Rangkaian perayaan ini menjadi panggung bagi sebuah perjamuan agung yang panjang. Altar gereja seolah diperpanjang hingga menyentuh meja-meja perjamuan di ribuan rumah. Kristus yang membagikan diri-Nya dalam rupa roti dan anggur kini dihadirkan kembali oleh keluarga melalui hidangan dan kegembiraan bersama. Di sinilah matematika ekonomi modern dipaksa tunduk pada kearifan antropologi lokal.

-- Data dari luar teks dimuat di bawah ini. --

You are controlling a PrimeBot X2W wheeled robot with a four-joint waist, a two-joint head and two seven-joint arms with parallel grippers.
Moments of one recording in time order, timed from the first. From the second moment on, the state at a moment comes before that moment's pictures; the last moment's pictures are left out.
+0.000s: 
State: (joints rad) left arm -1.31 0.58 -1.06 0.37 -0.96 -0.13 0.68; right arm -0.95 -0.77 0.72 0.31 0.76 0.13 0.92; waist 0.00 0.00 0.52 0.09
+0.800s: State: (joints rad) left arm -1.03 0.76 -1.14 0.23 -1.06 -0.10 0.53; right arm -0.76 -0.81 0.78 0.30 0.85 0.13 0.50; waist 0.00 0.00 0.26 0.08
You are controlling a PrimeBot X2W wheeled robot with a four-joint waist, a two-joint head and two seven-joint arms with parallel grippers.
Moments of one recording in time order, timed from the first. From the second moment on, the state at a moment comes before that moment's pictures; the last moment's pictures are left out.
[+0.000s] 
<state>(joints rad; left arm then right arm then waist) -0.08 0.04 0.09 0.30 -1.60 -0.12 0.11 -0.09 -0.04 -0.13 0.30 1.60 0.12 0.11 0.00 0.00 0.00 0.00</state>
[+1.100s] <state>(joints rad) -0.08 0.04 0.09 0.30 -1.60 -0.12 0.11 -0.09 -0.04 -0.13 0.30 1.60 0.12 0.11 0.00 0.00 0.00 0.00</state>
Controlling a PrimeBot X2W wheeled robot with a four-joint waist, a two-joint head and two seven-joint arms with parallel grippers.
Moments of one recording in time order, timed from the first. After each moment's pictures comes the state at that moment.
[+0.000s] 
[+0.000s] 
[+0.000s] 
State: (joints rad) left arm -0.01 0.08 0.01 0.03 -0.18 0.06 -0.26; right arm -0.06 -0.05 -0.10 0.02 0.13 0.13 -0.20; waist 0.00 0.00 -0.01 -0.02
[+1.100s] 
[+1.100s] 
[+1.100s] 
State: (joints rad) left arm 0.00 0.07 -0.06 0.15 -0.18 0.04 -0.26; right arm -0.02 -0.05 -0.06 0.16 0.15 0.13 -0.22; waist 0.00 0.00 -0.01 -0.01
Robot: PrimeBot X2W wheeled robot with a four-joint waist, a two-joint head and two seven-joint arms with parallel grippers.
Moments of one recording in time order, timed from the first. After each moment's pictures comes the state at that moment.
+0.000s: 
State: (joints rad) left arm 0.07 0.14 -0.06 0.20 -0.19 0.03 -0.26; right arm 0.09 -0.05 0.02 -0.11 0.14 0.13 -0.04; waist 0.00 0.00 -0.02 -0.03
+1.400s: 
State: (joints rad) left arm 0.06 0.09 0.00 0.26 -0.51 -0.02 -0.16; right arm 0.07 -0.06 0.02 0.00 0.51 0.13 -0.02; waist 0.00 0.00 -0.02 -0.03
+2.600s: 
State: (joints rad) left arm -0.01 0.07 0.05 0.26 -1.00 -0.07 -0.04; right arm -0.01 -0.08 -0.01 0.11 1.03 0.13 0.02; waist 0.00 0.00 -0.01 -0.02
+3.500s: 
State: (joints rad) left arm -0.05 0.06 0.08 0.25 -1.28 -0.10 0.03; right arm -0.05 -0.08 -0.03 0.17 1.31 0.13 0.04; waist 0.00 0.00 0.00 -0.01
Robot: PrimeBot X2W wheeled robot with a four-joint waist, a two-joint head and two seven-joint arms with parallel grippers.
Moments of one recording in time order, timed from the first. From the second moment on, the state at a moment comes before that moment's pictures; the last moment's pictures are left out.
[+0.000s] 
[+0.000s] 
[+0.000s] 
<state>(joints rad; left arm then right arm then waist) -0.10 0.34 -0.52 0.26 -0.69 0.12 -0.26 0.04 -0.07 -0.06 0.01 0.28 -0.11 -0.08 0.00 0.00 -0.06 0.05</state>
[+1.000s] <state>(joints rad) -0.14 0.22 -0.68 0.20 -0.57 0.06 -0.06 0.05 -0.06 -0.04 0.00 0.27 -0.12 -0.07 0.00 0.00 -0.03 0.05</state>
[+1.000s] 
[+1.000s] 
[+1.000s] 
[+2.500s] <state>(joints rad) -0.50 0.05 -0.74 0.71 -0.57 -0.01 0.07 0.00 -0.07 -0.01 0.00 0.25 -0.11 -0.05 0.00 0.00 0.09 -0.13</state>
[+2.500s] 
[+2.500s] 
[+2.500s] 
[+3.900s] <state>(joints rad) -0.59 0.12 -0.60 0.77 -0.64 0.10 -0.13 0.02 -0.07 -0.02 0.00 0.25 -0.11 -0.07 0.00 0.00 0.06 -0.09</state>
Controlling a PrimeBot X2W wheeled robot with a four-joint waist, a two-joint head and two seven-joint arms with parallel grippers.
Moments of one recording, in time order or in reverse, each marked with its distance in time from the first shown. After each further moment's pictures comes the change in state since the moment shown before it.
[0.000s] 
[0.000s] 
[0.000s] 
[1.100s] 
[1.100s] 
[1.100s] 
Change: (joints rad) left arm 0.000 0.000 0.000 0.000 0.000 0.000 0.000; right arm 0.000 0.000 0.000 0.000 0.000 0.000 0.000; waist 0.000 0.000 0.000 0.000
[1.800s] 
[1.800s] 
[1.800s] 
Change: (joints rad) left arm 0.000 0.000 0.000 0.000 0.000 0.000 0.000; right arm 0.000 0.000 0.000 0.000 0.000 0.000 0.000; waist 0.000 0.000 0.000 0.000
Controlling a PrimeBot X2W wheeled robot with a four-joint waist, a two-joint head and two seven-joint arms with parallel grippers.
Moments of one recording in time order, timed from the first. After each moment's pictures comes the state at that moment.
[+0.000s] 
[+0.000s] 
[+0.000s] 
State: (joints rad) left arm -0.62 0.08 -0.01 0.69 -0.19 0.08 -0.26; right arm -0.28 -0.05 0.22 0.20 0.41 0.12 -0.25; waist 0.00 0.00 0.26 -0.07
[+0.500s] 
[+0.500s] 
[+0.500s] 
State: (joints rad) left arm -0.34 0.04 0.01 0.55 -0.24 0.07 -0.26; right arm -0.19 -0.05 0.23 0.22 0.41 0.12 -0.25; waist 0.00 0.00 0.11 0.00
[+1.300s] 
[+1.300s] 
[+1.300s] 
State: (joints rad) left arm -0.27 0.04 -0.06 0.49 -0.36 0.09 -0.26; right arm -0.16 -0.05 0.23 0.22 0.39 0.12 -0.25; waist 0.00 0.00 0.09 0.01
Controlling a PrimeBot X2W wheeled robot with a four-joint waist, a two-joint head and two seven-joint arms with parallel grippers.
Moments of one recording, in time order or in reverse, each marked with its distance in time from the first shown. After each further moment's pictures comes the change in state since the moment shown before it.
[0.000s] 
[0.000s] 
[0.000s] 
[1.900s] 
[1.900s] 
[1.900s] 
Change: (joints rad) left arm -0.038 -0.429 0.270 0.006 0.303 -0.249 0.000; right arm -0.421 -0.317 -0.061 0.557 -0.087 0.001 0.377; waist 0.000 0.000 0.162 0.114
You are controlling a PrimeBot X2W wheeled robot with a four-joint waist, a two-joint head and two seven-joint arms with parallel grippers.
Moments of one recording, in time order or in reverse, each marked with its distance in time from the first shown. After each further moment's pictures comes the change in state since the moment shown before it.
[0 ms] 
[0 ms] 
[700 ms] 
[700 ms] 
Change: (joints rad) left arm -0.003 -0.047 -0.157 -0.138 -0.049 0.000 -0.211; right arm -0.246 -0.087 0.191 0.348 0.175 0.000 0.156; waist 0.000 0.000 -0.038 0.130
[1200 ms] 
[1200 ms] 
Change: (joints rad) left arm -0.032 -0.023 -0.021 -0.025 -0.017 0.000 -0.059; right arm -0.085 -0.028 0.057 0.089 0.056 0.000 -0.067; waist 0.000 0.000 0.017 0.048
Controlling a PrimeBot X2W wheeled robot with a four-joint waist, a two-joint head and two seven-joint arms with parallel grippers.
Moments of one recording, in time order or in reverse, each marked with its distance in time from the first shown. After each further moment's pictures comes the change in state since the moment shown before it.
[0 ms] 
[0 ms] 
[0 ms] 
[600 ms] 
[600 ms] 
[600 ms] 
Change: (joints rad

Estimasi dana sebesar Rp75 miliar yang berputar melalui penyembelihan lebih dari sepuluh ribu ekor babi, sekilas mungkin terdengar konsumtif di telinga orang luar. Namun, bagi masyarakat Sikka, babi bukanlah sekadar komoditas peternakan atau pemborosan materi. Hewan ini adalah simbol sakral dari kesuburan rahim, kontinuitas kehidupan, serta instrumen utama dalam ekonomi resiproksitas.
Uang dan ternak yang mengalir tidak pernah hilang; mereka berputar di antara para peternak, petani, dan penenun lokal, lalu dicatat dalam ingatan kolektif sebagai investasi kultural dan komitmen persaudaraan yang akan saling dikembalikan di masa depan. Ini adalah jaring pengaman tradisional yang menjaga klan tetap hidup dan solid.
Saat ritus tama benu digelar, gerbang rumah-rumah dibuka lebar untuk menerima keluarga besar. Di sudut pelataran, darah babi ditumpahkan ke bumi sebagai medium sakral yang mendinginkan kosmos dan menyegel perjanjian. Di sinilah momen mistis di mana dogma Katolik tentang Communio Sanctorum—Persekutuan Para Kudus—tidak lagi menjadi lembaran teks teologi yang rumit, melainkan realitas yang bernapas.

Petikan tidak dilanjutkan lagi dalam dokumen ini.